You knew which four people decided. You knew the CFO wanted headcount flat and you'd already given your champion the frame that made the tool a headcount story instead of a spend story. You knew the board member existed before the board member spoke. The room still had conflict, because every room does. It just had a way through it, and your champion was the one holding the map.
The one-line email is the sound a deal makes when the room resolves its conflict without you in it. The whole discipline is making sure that when the room finally meets, the resolution has already been built, and your champion is not walking in alone.
Your champion was never your closer. The room was always the deal. Diagnose the room.
Want to see where your deals are actually stalling?
Most pipelines are full of deals that look like they died on price or product and actually died in a room nobody diagnosed. The buyer readiness assessment takes four minutes and shows you which of the four dimensions your deals are stalling on, including whether your champions are walking into conflict they can't broker alone. Start with the deal that just went quiet.
FAQ
Why do B2B deals stall after the champion says they'll "run it by the team"?
Because the team the champion runs it by is usually in conflict. Gartner's 2025 research found 74% of B2B buyer teams demonstrate unhealthy conflict during the decision process: conflicting objectives, disagreement on the best course of action, or being overruled by an external decision-maker who was never in your sales calls. Your champion goes quiet not because they lost interest, but because they walked into a fight your product collateral couldn't help them win. The deal reads as "no decision" in your CRM, but the real event was a conflict inside the buying group that you never had visibility into.
What percentage of B2B buying teams experience unhealthy conflict?
Seventy-four percent. Gartner's May 2025 sales survey of 632 B2B buyers found that nearly three in four buyer teams demonstrate unhealthy conflict during the buying decision, defined as conflicting objectives, disagreement on the best course of action, or being overruled by an external decision-maker. The same research found that buying groups which reach consensus are 2.5 times more likely to report a high-quality deal, which means the conflict is not a side issue. It is the single biggest predictor of whether the deal is worth having.
Can a single champion close a B2B deal alone?
Almost never, and treating them as your closer is a structural mistake. The average B2B buying decision involves 13 internal stakeholders and 9 external influencers (Forrester, 2026). A champion is one voice in that room. What predicts their success is not how much they love your product but their engagement, influence, credibility, and capacity to broker conflict among their colleagues (Bunce et al., 2020).

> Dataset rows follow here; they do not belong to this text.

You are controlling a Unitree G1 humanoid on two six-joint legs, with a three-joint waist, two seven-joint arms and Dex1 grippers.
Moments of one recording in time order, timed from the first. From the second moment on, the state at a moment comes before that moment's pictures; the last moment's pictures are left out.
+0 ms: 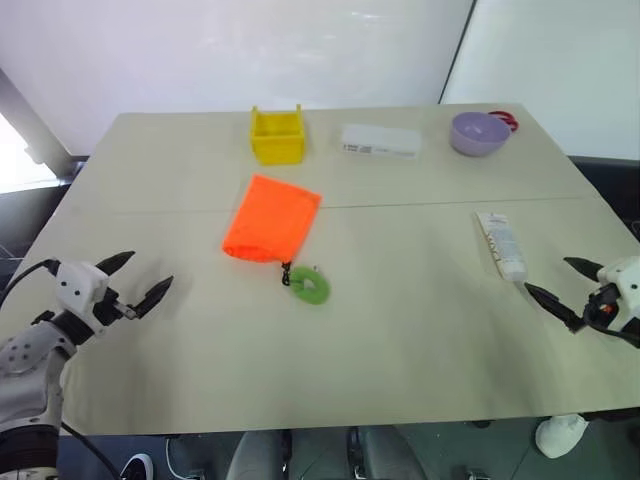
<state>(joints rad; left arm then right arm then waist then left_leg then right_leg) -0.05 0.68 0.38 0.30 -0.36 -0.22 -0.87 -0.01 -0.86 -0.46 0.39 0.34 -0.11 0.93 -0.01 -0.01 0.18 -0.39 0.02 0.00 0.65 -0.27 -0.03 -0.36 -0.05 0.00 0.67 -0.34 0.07</state>
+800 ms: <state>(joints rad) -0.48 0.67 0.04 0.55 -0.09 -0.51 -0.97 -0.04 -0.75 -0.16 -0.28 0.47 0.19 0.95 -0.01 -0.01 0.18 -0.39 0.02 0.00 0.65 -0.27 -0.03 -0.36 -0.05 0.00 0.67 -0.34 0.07</state>
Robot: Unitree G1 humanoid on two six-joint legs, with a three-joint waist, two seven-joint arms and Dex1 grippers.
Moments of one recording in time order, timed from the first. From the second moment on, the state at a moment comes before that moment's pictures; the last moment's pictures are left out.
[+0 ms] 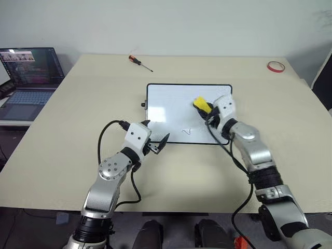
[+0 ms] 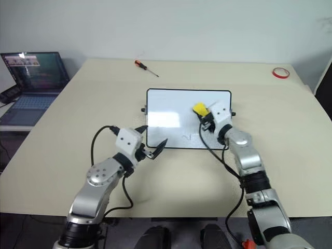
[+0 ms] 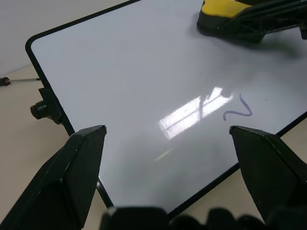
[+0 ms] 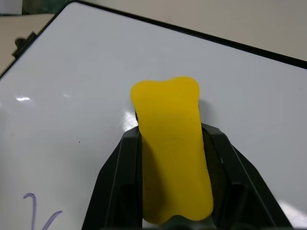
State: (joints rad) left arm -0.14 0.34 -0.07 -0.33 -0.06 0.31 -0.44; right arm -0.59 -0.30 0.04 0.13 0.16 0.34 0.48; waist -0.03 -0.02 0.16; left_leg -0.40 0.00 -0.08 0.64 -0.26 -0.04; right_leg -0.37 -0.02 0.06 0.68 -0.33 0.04
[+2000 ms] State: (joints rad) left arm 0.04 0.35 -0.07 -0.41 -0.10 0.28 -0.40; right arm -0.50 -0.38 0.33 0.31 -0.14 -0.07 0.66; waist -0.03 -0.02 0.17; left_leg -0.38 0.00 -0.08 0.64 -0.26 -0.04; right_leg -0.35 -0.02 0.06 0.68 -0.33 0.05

If your champion has enthusiasm but no influence, the deal is exposed no matter how well you've equipped them with information.
How do you help a champion sell internally?
Stop arming them with more product collateral and start equipping them to broker conflict. Research on internal champions shows the effective ones act as issue brokers: they mobilize the people who already agree, buffer the opposition, and moderate the disagreement in the room (de Roo et al., 2024). Give your champion a shared frame that the decisive stakeholders can hold in common, not thirty more slides about your features. The job is changing what happens in the room, not explaining your product better.
How many stakeholders should you focus on in a B2B buying group?
Four to five, not thirteen. While the average buying group has swelled to 13 internal stakeholders, B2B win rates actually peak at four to five stakeholders per opportunity and decline beyond six (Brontén, 2025). The large number describes the size of the crowd, not the number of people you need to win. Identify the four or five who actually decide, build one shared understanding across them, and let your champion carry that frame into the wider room. Trying to align all thirteen dilutes your effort and usually stalls the deal.